We were going to just sleep under the stars our three nights out in Wyoming, but there was quite a threat of rain our first night, so we used our backup tents at our first location (where we spent two nights).  We did sleep under the stars our third night near Rock Creek Hollow.

Sunday, July 20, 2014

Get Your Trek On

I helped a neighbor girl get her skirt and apron ready. It took about four hours. She did a good job:

Evan and I had to dress up for a fireside, so I made Evan a cravat so he'd look a little more official. I don't know if it's right, but I worked with what I had (70ish inches long by 2" wide). The fabric is, of course, not right because it's cotton and not starched; I don't know if royal blue is an option. He's not actually wearing the shirt, vest, or cravat on trek, but I hoped by wearing it to the fireside we'd inspire some to get a bit more creative with their clothes. People were shocked that one might actually wear something similar to this in 1856. They thought it was really loud, but so is Evan.

When you make the pic black and white, it doesn't look too bad.

Sunday, May 18, 2014

Skirt Lifters

I've been wondering how to not totally ruin my hem on trek this summer. I thought maybe I'd just hem my dress up, but on the Civilian Civil War Closet Facebook page tonight, I noticed something about "skirt lifters." I haven't researched it yet myself, but apparently they were appropriate in foul weather and dirty working situations. I'd say trek qualifies for that, right? I'm happy to have a more authentic way to shorten my dress!

Jennifer Green shared some pictures as to what they look like from the inside and out:

Jennifer said I could find out more about them on Liz Clark's site, but summarized:
  • petticoats should not show, even if the skirt is tied up, so you need to compensate when tying. Unless you have a work skirt (the skirt of an old dress made into a petticoat. Possibly wool, printed, but not a plain white petticoat).
  • the twill tapes and stitches hide in the folds of your skirt, so when the ties are undone, no one will know they are there.
  • There should be pairs in each seam, and then again in the center of each panel.
  • And Terre Lawson added: made of twill tape. The top set is installed at about the height of my fingertips in the seam lines all the way around inside. The second set is 8 inches down. Then you reach and tie each pair together and it shortens the skirt.
Thank you Jennifer and the CCWC!

Update 5/20/14: I took a minute to check out the topic of skirt lifters at The Sewing Academy, here are Carolann Schmitt's instructions on how to make them:

. . . There is this very nifty period device called a skirt lifter.
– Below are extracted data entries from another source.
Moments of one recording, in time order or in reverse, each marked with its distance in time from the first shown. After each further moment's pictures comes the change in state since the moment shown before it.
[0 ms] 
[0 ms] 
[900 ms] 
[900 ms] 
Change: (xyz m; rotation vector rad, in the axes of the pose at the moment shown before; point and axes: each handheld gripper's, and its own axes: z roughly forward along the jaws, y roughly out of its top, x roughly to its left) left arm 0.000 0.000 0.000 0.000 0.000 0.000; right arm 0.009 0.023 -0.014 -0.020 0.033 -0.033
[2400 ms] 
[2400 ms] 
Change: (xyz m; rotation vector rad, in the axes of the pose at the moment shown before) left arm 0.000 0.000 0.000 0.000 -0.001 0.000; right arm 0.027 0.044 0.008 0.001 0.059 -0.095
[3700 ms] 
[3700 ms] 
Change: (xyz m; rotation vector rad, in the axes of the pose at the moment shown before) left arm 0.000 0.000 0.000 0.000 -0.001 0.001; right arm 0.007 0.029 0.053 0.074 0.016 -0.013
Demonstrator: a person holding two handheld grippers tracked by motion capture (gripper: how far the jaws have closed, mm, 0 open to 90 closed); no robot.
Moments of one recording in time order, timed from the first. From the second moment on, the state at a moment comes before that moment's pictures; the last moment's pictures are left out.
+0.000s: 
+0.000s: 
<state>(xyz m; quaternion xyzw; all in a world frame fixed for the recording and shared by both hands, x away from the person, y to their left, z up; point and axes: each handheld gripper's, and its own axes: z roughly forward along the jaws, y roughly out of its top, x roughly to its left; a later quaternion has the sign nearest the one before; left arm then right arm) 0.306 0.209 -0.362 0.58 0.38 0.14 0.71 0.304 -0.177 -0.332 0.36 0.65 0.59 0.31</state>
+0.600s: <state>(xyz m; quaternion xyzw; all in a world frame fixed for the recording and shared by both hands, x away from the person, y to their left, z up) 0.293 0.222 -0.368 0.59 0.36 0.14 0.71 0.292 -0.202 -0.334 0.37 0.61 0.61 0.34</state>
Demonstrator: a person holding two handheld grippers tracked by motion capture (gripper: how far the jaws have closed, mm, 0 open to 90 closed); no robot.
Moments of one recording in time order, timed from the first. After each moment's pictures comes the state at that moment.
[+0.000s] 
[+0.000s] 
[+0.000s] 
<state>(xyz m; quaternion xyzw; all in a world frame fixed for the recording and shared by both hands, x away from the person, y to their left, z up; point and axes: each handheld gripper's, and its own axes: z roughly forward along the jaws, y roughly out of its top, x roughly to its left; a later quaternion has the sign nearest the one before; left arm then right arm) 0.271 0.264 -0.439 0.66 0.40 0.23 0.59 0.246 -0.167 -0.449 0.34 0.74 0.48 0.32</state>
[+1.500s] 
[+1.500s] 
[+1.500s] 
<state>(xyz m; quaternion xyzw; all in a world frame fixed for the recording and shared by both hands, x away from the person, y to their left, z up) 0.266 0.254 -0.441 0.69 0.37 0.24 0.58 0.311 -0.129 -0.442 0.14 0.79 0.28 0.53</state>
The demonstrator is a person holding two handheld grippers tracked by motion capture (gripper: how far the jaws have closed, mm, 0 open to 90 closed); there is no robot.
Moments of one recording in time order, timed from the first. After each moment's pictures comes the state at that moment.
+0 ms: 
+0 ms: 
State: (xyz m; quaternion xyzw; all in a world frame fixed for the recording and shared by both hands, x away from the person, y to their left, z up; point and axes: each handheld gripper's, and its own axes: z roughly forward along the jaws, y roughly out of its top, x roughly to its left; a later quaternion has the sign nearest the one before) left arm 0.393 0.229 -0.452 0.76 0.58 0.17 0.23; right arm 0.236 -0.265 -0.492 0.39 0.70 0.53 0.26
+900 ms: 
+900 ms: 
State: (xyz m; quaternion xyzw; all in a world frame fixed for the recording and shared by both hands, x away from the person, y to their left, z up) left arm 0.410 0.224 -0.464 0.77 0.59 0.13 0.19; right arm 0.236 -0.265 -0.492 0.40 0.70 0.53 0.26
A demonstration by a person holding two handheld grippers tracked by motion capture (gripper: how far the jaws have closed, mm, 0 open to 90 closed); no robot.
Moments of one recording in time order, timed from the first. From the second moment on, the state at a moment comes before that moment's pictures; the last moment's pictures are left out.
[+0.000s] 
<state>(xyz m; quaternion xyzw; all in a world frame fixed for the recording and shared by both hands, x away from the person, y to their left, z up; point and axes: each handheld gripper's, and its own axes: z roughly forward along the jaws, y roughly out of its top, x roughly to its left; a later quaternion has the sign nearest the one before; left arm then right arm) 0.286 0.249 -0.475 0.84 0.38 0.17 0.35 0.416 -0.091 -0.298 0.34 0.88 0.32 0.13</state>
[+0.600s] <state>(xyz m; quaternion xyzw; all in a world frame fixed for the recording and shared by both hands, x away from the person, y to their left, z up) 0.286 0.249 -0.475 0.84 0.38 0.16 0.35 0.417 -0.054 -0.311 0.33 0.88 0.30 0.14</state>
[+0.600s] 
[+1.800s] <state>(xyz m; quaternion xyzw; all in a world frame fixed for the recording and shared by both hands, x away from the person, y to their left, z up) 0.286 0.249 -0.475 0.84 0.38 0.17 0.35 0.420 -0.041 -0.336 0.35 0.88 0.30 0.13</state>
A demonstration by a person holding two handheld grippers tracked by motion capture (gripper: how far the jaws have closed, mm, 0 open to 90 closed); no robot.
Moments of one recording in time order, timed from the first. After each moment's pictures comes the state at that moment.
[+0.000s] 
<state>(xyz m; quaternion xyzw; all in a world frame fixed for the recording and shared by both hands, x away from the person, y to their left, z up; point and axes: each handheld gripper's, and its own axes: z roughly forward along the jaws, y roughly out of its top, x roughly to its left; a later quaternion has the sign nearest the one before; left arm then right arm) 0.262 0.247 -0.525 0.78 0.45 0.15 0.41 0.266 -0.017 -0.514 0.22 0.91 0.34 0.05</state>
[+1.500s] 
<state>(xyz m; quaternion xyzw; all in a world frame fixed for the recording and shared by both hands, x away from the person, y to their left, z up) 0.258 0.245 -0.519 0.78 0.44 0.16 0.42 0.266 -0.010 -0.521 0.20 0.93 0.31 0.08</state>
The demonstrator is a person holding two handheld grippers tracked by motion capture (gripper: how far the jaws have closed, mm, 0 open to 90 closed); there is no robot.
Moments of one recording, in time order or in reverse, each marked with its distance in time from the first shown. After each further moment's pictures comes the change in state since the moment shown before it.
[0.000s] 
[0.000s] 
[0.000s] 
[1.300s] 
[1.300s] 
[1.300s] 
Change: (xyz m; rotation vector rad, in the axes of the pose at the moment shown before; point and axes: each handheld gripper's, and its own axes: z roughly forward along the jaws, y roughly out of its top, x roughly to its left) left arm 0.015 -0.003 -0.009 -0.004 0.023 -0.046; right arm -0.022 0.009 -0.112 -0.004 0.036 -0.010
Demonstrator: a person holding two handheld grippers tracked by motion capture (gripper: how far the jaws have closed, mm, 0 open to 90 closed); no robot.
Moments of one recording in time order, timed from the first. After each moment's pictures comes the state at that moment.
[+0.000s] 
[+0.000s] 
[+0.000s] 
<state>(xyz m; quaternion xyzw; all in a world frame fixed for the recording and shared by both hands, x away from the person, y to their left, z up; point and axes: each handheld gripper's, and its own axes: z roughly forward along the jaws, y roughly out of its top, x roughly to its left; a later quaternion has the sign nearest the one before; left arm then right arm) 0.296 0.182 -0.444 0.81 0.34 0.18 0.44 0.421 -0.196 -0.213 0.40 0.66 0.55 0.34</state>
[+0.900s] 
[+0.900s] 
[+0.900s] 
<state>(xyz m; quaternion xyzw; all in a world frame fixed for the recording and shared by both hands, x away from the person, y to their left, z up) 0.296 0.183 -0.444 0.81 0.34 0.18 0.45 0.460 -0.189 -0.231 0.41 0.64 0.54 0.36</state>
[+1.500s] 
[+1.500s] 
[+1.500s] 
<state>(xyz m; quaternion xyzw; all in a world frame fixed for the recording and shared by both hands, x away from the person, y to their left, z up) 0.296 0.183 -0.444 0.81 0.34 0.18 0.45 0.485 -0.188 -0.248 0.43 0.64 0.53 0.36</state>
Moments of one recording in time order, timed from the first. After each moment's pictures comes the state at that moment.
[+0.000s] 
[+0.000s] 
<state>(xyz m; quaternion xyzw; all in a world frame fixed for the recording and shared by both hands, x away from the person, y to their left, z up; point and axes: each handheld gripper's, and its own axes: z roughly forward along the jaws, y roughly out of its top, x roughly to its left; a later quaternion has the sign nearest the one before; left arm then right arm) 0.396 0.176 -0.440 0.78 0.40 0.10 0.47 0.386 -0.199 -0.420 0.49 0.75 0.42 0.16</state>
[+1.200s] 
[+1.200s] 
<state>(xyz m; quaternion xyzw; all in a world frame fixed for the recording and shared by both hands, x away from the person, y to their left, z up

It costs about $2.00 and takes about 30 minutes to make. 

Turn your skirt inside out. 
* Mark each seam allowance 9"-12" from the bottom edge. 
* Place a second mark 9"-12" above each of the first marks.
* If your skirt panels are 45" wide, put corresponding marks in the center of each panel. If the fabric is heavy, divide each panel vertically into thirds and put two sets of marks on each panel.
* If your skirt panels are 60" wide, put two or three sets of corresponding marks in each panel.
* Cut a piece of 1/4"-1/2" wide cotton or linen twill tape into 12"-15" lengths. You'll need one piece of tape for each mark.
* Sew one end of each piece of tape to each mark. Use a stacked backstitch (one stitch on top of the next) for the marks in the centers of the skirt panels. The little 'dot' of stitching will disappear in the folds of the skirt.
* To shorten skirt, tie the ends of each pair of tapes together. This will allow you to shorten the skirt from 4"-10", and will create a pretty draped effect on the skirt.